Why Slack is inappropriate for open source communications

Dave Chaney has written a nice blog post detailing why Slack the chat tool is inappropriate for open source projects to use.

The reasons to prefer something other than Slack for open source project communications are:

  • Slack is closed source
  • Slack requires paid memberships, especially when integrations start to be used
  • Communications within Slack stay within Slack, they cannot be linked to the outside world (that’s a walled-garden, anti-open Web attitude, it makes sense in a corporate setting but not for open source projects).
  • Slack favours real-time communication, even while it tries to promote asynchronous communication

His recommendation?

Instead of closed, synchronous, systems I recommend open source projects stick to asynchronous communication tools that leave a publicly linkable, searchable, url.

The tools that fit this requirement best are; mailing list, issue trackers, and forums.

I’ve mentioned Zulip as an alternative before because it does have some great features and besides, it’s licensed under a free/open source license.

On Hacker News, you can see a lively discussion about this topic.

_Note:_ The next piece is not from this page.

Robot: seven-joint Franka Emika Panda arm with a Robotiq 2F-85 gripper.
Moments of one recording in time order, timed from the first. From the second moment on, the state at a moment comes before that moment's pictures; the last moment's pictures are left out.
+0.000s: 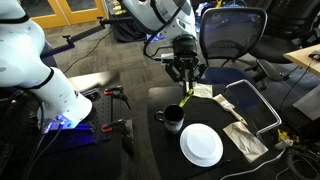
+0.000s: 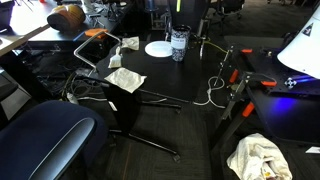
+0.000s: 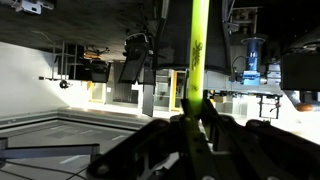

The lead developer of Zulip chimes in with a thought-provoking response to the blog post, suggesting that Slack isn’t the real problem (though it is a contributor):

…even with “asynchronous” media like email, bug trackers, or forums, often people reply basically immediately (within minutes or maybe hours), just like you can in chat, and it might be hours or days before everyone has a chance to see the conversation and respond.

The problem is that the messages have no organizational structure beyond the channel. In Slack and friends, there’s no easy way to see what _actual conversations_ happened while you were away, and it’s really hard for a channel to discuss multiple things, so conversations either die or become hard to read when someone starts talking about something else. Combined, this means you have to (1) read _everything_ in order to know what happened and (2) be continuously online in order to participate effectively. This may not matter if your community is super low-traffic, but if you have hundreds or thousands of messages being sent daily, this effectively excludes everyone who doesn’t have a LOT of time to spend on the chat community.

The solution in Zulip is to have threads for conversations, and it is possible to view discussions outside of Zulip with public URLs so it isn’t a walled-garden of conversation. Highly recommend checking it out.